What is needed
All pictures are to be dropped, and the remaining data set down exactly.

(Records for the exercise)

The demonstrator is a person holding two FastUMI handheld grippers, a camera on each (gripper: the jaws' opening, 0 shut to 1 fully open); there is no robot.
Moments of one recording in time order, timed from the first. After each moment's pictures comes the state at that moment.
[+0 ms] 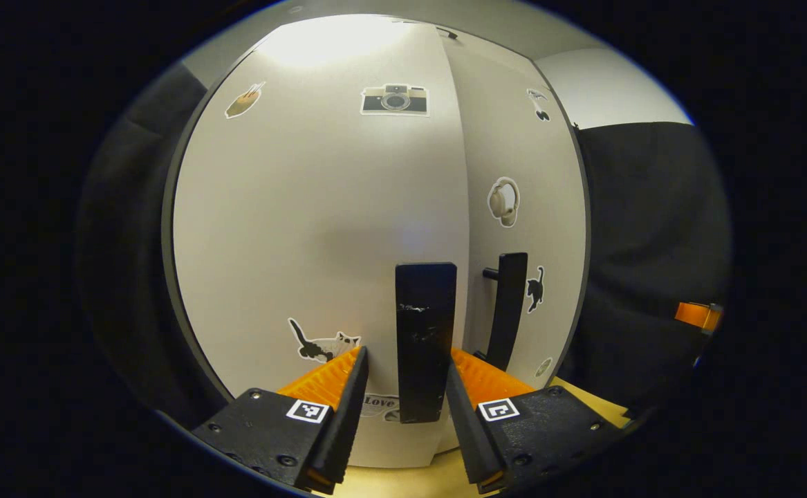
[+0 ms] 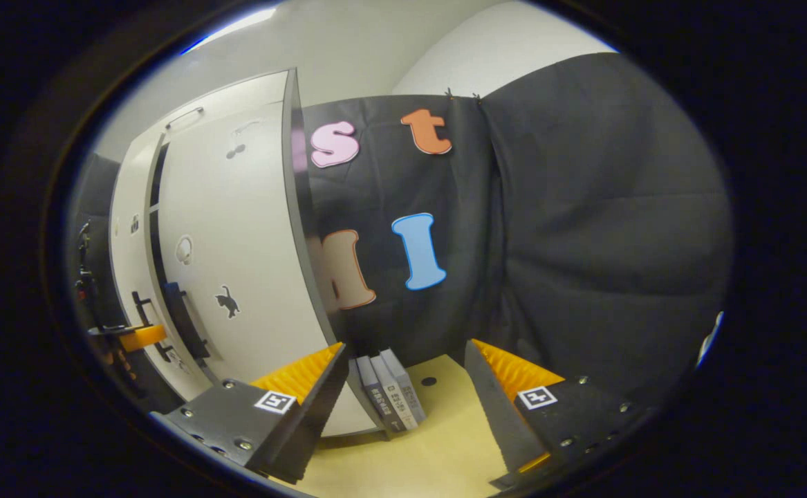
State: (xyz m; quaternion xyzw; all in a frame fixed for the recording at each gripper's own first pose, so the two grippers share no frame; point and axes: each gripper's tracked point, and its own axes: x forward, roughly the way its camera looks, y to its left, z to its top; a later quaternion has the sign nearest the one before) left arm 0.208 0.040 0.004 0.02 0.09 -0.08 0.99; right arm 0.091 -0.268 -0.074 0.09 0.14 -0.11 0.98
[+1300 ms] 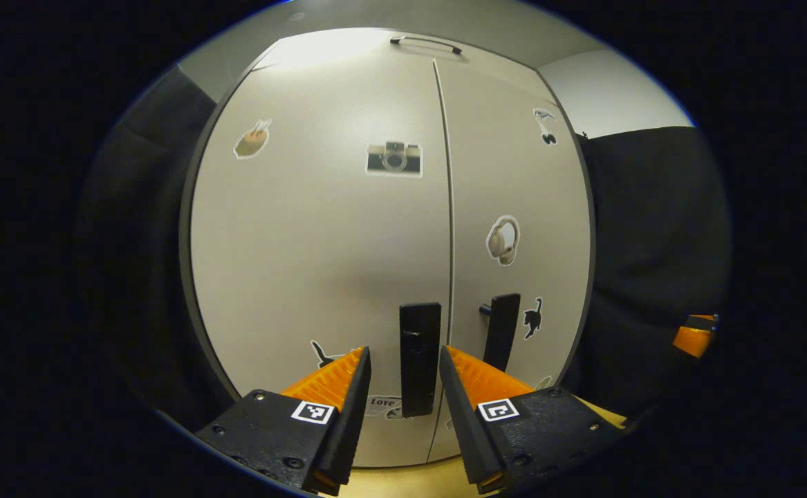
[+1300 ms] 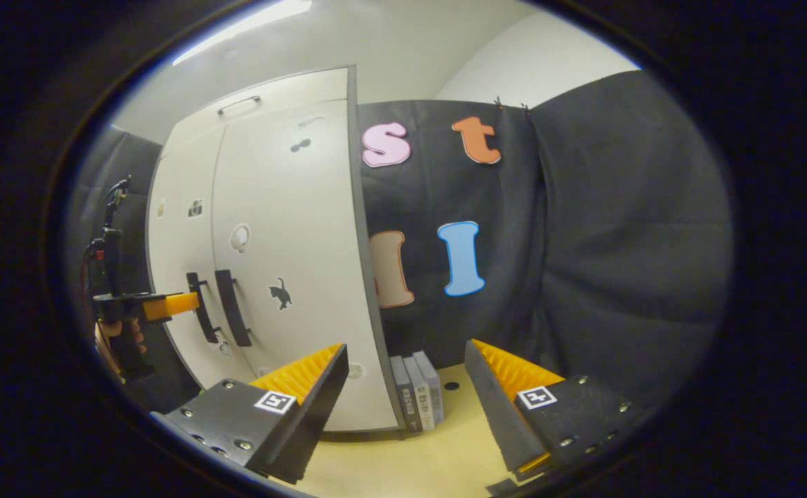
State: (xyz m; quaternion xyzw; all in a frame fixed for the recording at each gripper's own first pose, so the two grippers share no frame) left arm 0.178 0.044 0.057 0.03 0.05 -0.05 1.00; right arm 0.091 -0.197 -0.039 0.05 0.12 -0.02 0.99
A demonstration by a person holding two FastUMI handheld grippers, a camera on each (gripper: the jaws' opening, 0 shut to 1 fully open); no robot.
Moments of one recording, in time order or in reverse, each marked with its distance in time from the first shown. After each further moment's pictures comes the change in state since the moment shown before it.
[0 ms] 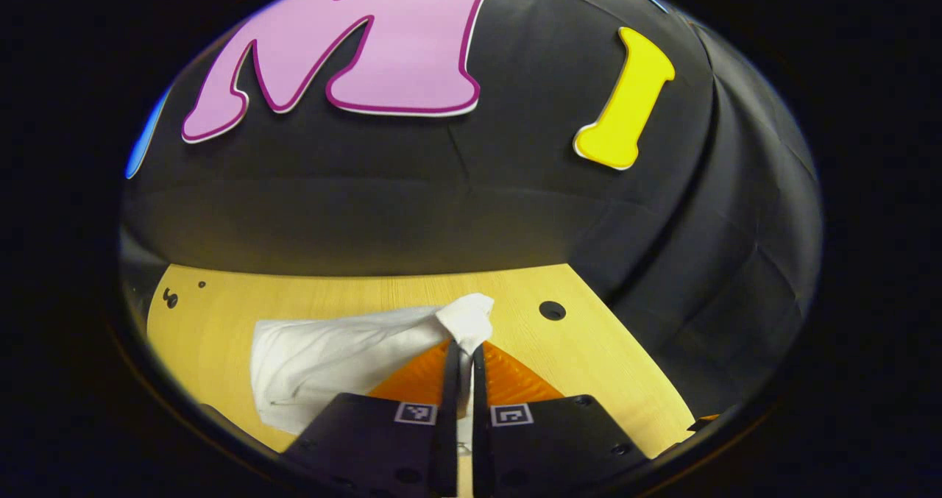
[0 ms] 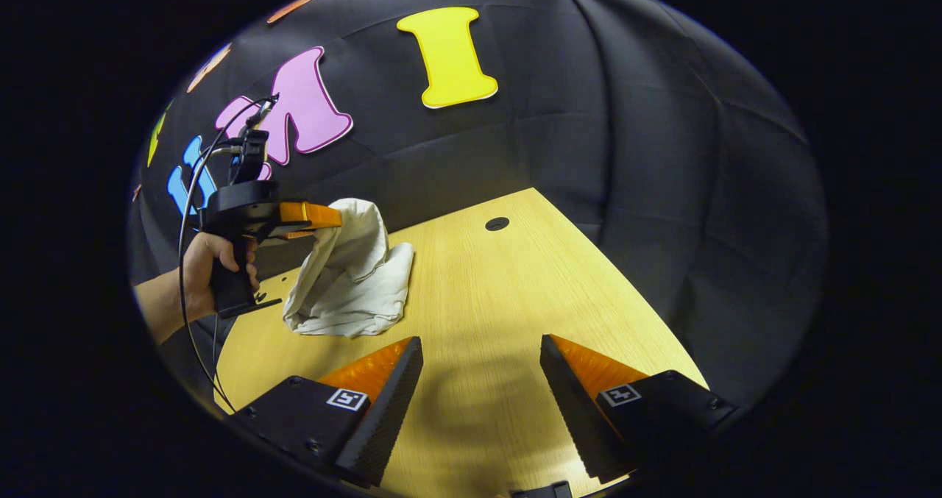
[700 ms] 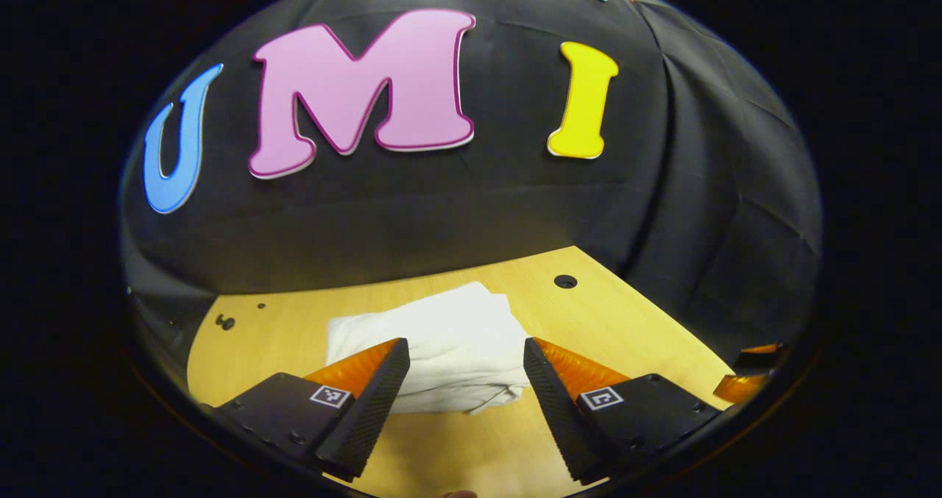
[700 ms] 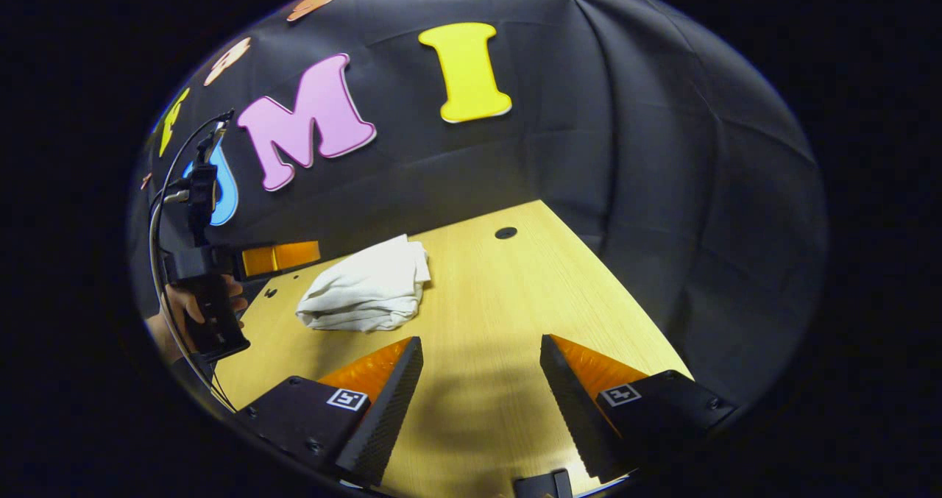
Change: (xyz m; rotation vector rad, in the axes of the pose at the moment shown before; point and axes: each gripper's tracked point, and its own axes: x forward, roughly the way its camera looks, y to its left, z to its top) left arm -0.143 0.030 -0.033 0.188 -0.125 0.115; right arm -0.051 0.023 0.008 -0.066 -0.077 0.030
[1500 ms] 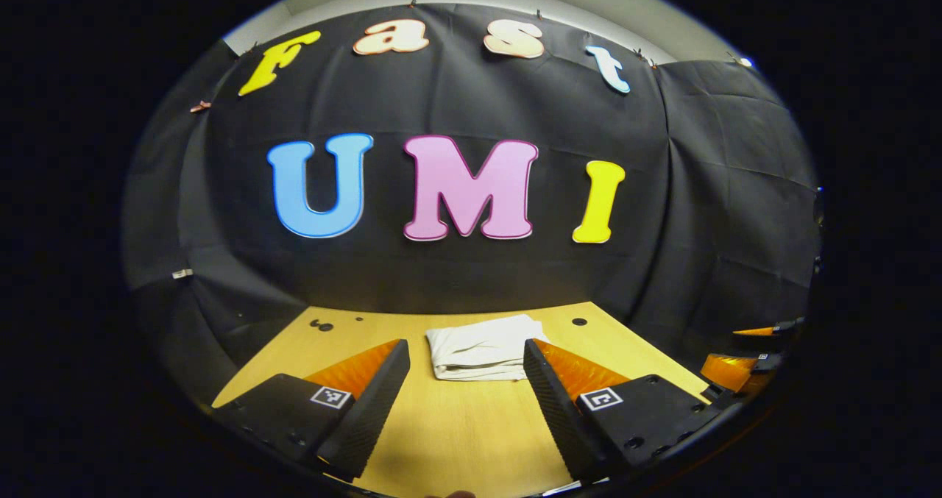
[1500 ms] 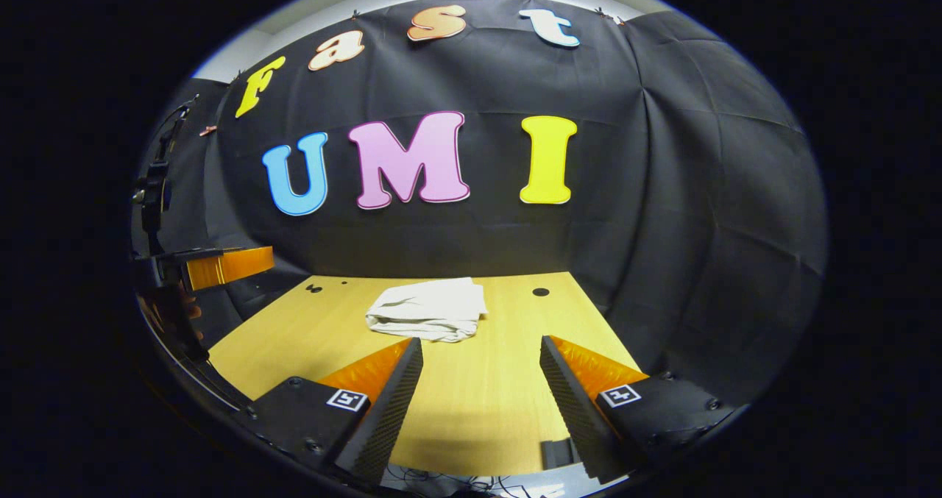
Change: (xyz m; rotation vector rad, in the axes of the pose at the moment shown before) left arm -0.289 0.079 -0.001 -0.105 -0.272 0.177; right arm -0.182 0.122 0.010 -0.206 -0.219 0.050
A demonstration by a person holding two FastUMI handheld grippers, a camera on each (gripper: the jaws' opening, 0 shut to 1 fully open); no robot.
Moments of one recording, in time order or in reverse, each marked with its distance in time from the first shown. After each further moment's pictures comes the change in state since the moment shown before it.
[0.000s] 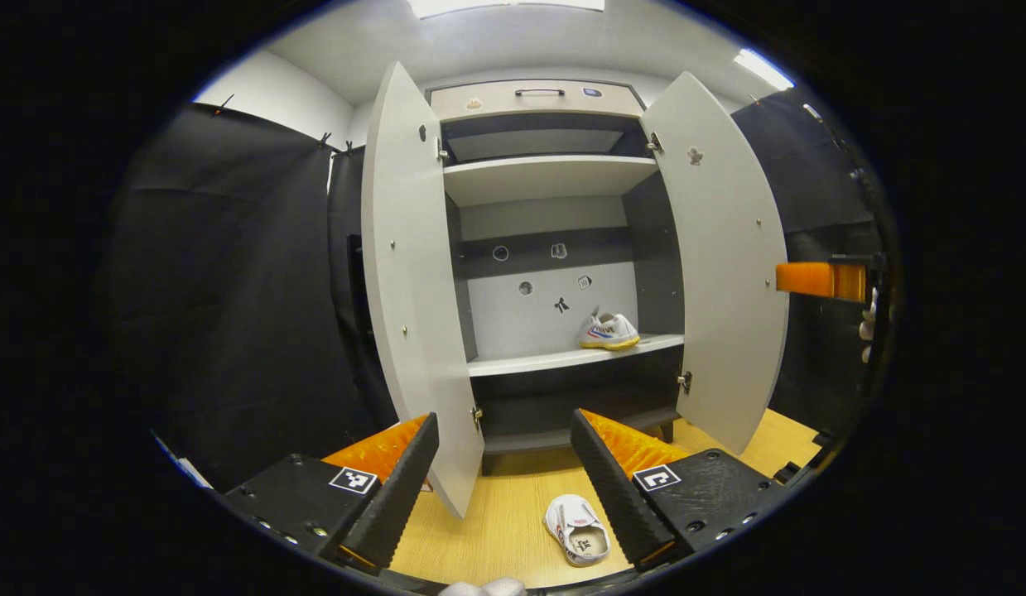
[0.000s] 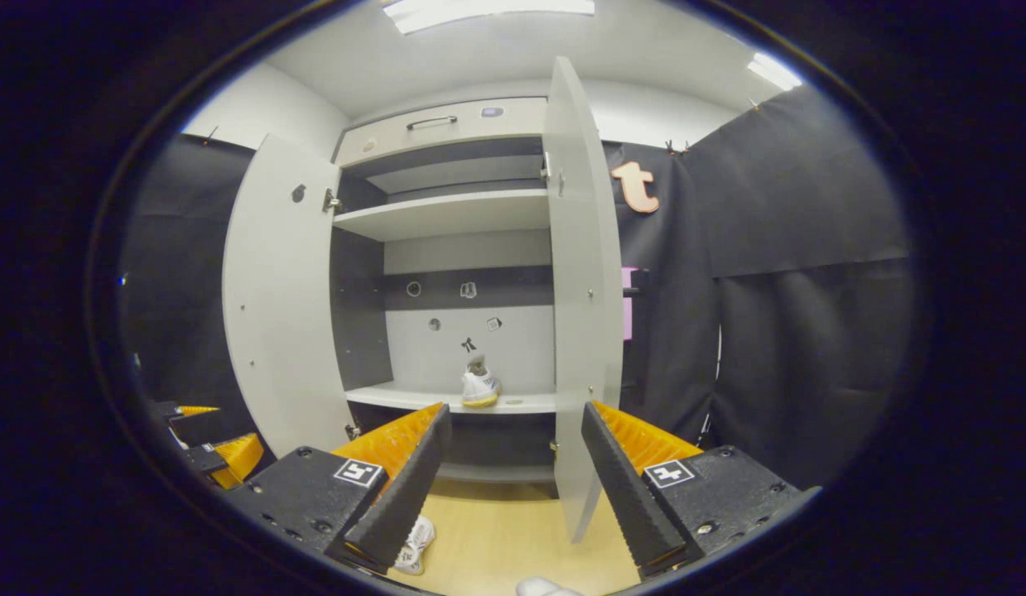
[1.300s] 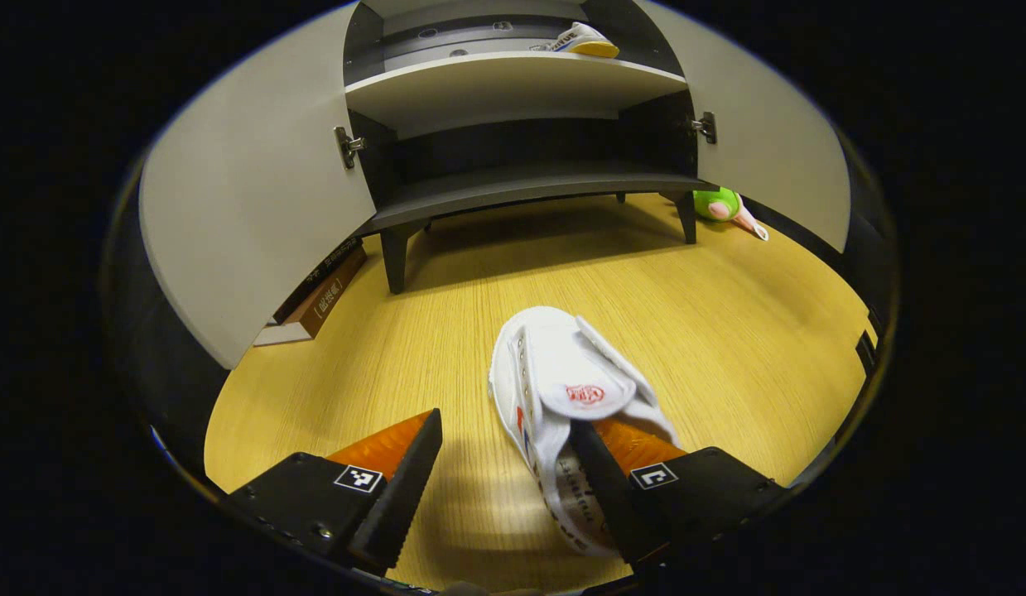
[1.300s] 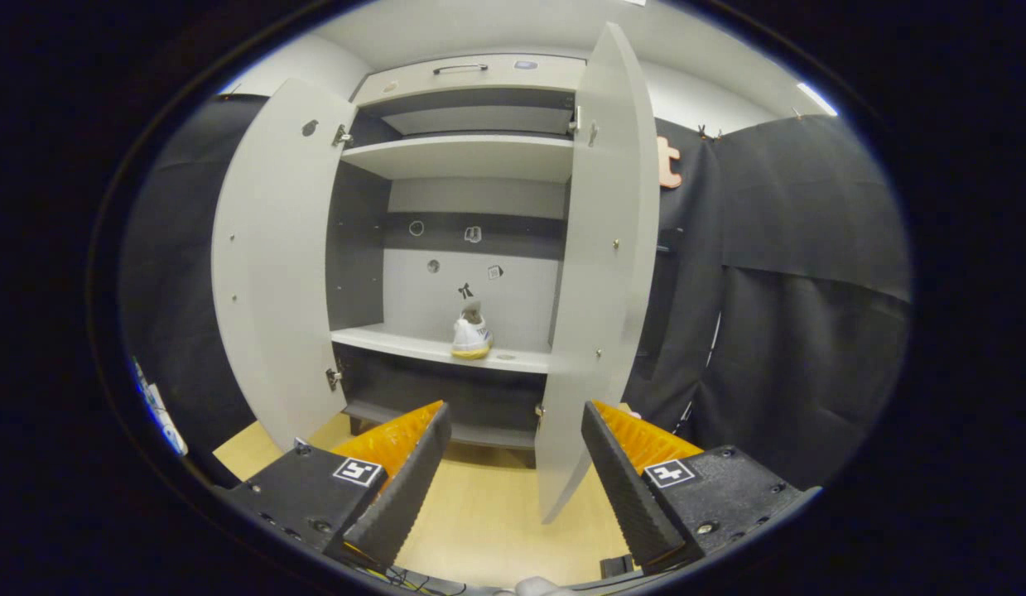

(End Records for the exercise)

Answer for the task
The demonstrator is a person holding two FastUMI handheld grippers, a camera on each (gripper: the jaws' opening, 0 shut to 1 fully open); there is no robot.
Moments of one recording in time order, timed from the first. After each moment's pictures comes the state at that moment.
[+0 ms] 
[+0 ms] 
State: (xyz m; quaternion xyzw; all in a frame fixed for the recording at each gripper's own first pose, so the two grippers share no frame; point and axes: each gripper's tracked point, and its own axes: x forward, roughly the way its camera looks, y to its left, z to its top; a later quaternion has the sign nearest the one before) left arm 0.208 0.040 0.004 0.02 0.09 -0.08 0.99; right arm 0.091 -0.268 -0.074 0.09 0.14 -0.11 0.98
[+1300 ms] 
[+1300 ms] 
State: (xyz m; quaternion xyzw; all in a frame fixed for the recording at each gripper's own first pose, so the two grippers share no frame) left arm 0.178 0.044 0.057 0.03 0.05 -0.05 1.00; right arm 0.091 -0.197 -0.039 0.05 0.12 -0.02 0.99
A demonstration by a person holding two FastUMI handheld grippers, a camera on each (gripper: the jaws' opening, 0 shut to 1 fully open); no robot.
Moments of one recording, in time order or in reverse, each marked with its distance in time from the first shown. After each further moment's pictures comes the change in state since the moment shown before it.
[0 ms] 
[0 ms] 
[700 ms] 
[700 ms] 
Change: (xyz m; rotation vector rad, in the axes of the pose at the moment shown before; point and axes: each gripper's tracked point, and its own axes: x forward, roughly the way its camera looks, y to its left, z to its top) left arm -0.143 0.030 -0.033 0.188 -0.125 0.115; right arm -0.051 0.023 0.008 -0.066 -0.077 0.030
[1500 ms] 
[1500 ms] 
Change: (xyz m; rotation vector rad, in the axes of the pose at the moment shown before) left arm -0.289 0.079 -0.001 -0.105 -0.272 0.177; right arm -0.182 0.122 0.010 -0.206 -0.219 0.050
A demonstration by a person holding two FastUMI handheld grippers, a camera on each (gripper: the jaws' opening, 0 shut to 1 fully open); no robot.
Moments of one recording, in time order or in reverse, each marked with its distance in time from the first shown. After each further moment's pictures comes the change in state since the moment shown before it.
[0.000s] 
[0.000s] 
[1.300s] 
[1.300s] 

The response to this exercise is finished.